Diário do correspondente: as ruas milenares de Damasco

Poucas cidades no mundo, sobretudo em nosso continente podem olhar milênios para trás. A história escrita na América do Sul é tão recente que não chega a cobrir um décimo dos anos de algumas cidades no Oriente Médio. Damasco é considerada por muitos historiadores a mais antiga capital continuamente habitada do mundo e exatamente por isso que suas ruas estreitas e chãos de pedra guardam resquícios de múltiplos impérios.
Visitar uma cidade de mais de 5 mil anos de história é confrontar as suas diferentes influências em cada um dos seus bairros e em cada camada de terra que marcou o início ou o fim de muitas civilizações.
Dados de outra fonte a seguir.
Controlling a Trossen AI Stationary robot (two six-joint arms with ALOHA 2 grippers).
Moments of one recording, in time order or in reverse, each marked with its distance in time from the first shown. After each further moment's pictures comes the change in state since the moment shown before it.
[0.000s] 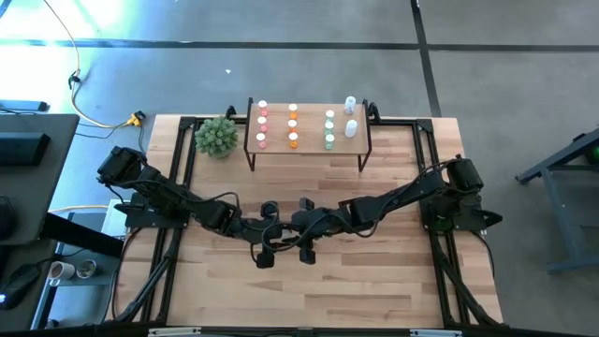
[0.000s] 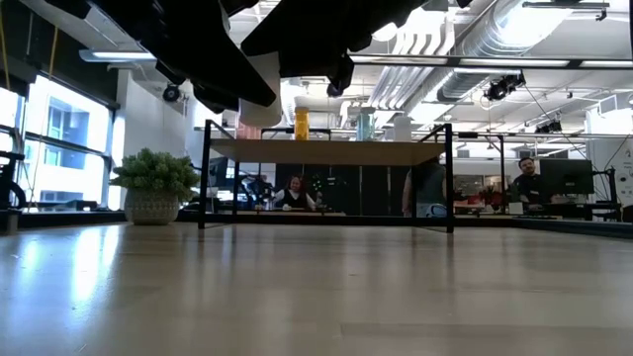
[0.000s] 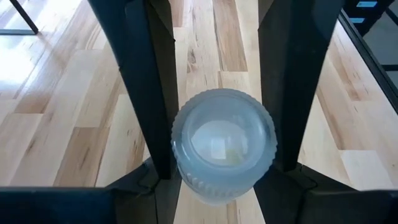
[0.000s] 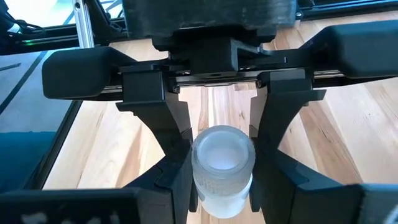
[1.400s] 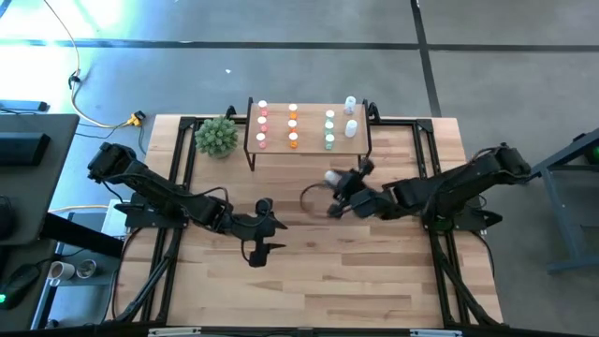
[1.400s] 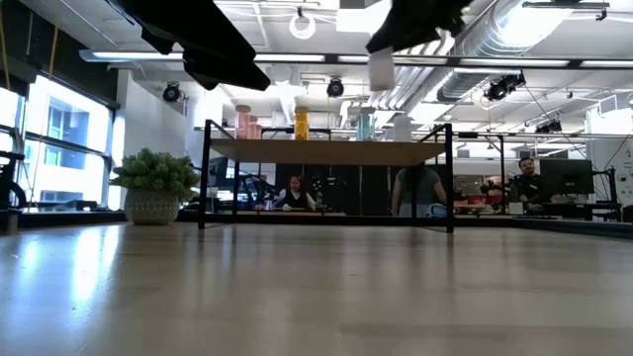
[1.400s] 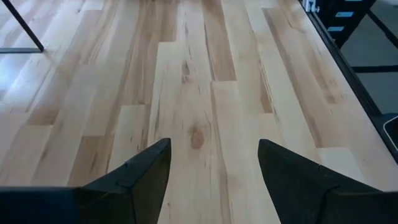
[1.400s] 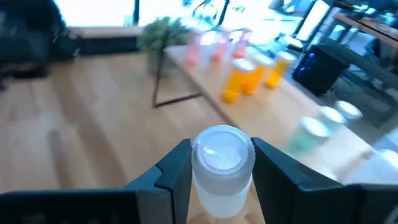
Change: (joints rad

A capital síria se mostrou uma localidade mais calma no mundo árabe se comparada com outras capitais que já pude visitar enquanto correspondente. A caoticidade de Bagdá, os ruídos intermináveis do Cairo ou a grande tensão no ambiente de Jerusalém não se fazem presentes pelas ruas de Damasco. Os sons eram mundanos, mas permeados de tranquilidade.
Durante a recente guerra civil, Damasco foi palco de muitos dos protestos iniciais contra a ditadura Assad, mas em sua parte central não foi tão duramente atingida ou devastada pela guerra como as também milenares Alepo ou Palmira. A população damascena viveu os dramas da guerra através de outras nuances. A falta constante de energia e água, o desemprego em massa, a desvalorização frequente da lira síria. Conversando com os locais, logo nos meus primeiros dias no país, pude ver que mesmo sendo pouco atingidos pelas bombas, cada um carregava uma história da guerra de diversos rincões da Síria, que de uma forma ou de outra, se cruzavam nos bazares de Damasco.
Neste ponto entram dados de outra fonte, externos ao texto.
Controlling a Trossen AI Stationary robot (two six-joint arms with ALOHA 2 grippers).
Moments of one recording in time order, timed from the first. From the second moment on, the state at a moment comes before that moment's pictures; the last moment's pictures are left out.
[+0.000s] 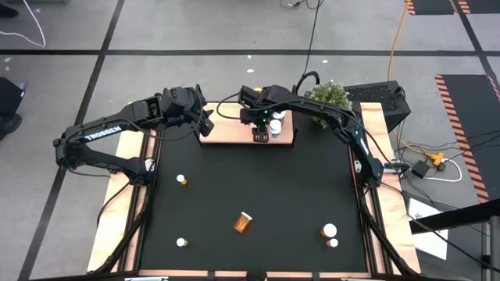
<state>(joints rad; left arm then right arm) 0.35 1.17 1.23 -0.71 -0.34 -0.13 -0.41 2.20 2.05 -1.15 -0.07 -0.40</state>
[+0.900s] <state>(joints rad) 0.35 1.17 1.23 -0.78 -0.34 -0.19 -0.41 2.20 2.01 -1.08 -0.03 -0.33</state>
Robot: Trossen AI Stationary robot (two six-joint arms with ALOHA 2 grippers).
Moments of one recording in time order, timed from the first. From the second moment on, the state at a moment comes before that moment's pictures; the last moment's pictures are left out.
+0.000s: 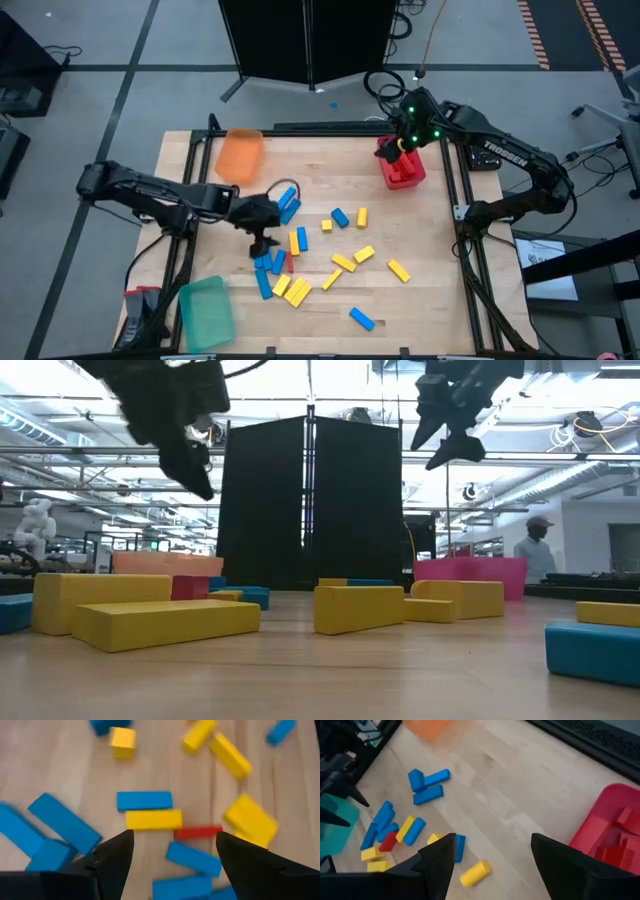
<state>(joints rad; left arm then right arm) -0.12 1.24 0.82 -0.51 0.07 -0.23 -0.63 1.32 1.30 -0.89 -0.29 0.35</state>
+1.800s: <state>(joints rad) -0.34 1.76 1.02 -0.49 -0.14 0.78 -0.62 1.32 1.30 -0.96 -0.29 0.06</state>
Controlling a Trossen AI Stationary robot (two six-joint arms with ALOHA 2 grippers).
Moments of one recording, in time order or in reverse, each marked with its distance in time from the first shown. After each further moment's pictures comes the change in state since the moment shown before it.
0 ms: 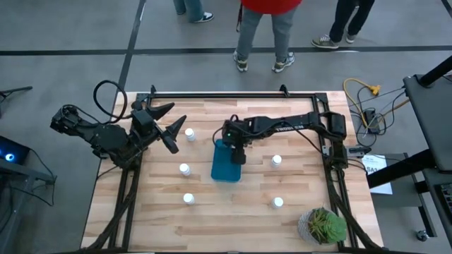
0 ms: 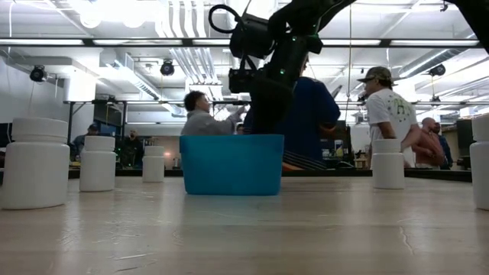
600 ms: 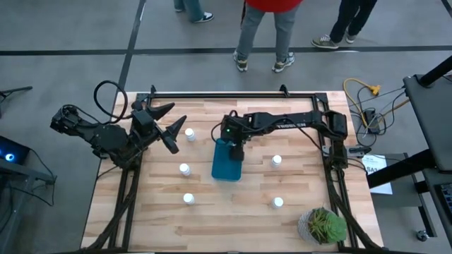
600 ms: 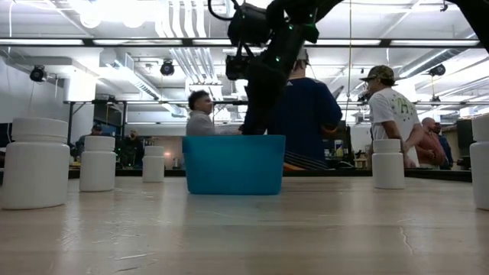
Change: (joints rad) left arm 0.000 0.000 -0.002 -0.001 0.000 0.000; right arm -0.007 -0.014 0.085 -0.056 -0.008 -0.001
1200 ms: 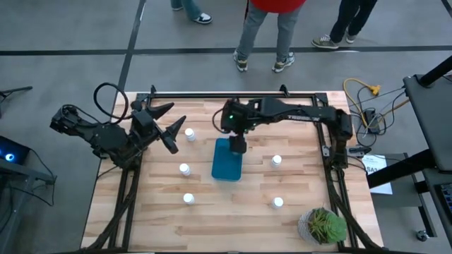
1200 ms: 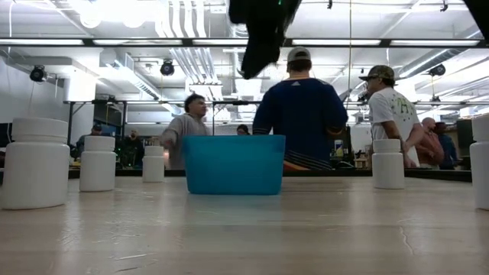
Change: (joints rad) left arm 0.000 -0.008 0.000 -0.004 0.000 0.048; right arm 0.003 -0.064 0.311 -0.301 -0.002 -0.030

A grande mesquita do Omíada, erguida no terreno de uma basílica no século VII, após invasão islâmica do Levante, também reproduz a essência damascena. Ao contrário das estruturas circulares, com altas cúpulas e cristais opulentes, a quarta mesquita mais importante para os sunitas é mais suntuosa no lado de fora, com um átrio central imenso de mármore, onde os comerciantes das caravanas se encontram há séculos. O sorriso sincero dos sírios ao constatar que o país voltou a receber visitantes estrangeiros, inclusive da América Latina, mostrou o semblante aliviado de um povo que agora vislumbra uma realidade um pouco mais esperançosa.
Menos de 1 km de distância da mesquita, temos o bairro cristão, por onde andou o apóstolo Paulo no século I, enquanto a perseguição ao cristianismo primitivo estava ganhando forma. As igrejas armênias, siríacas católicas, siríacas ortodoxas, grego-ortodoxas e católicas romanas apenas complementam a ampla variedade religiosa que sempre fez parte do Levante e que se sentiu ameaçada em sua essência, durante o auge do terror jihadista do Estado Islâmico há menos de uma década. A cada esquina virada e cena cotidiana observada, uma nova faceta da Síria era apresentada para mim.
Visitar capitais muitas vezes é conhecer a realidade maquiada de uma nação, já que no centro do poder político as amenidades oferecidas àquela população tendem a ser melhores que a dos demais centros urbanos e áreas rurais do país. No caso sírio, Damasco foi uma bela vitrine de uma vida plural. Um pequeno frasco de alguns milhares de anos que traz as imperfeições de traumas históricos, mas os aromas da diversidade cultural apenas encontrada por aqui de forma tão genuína.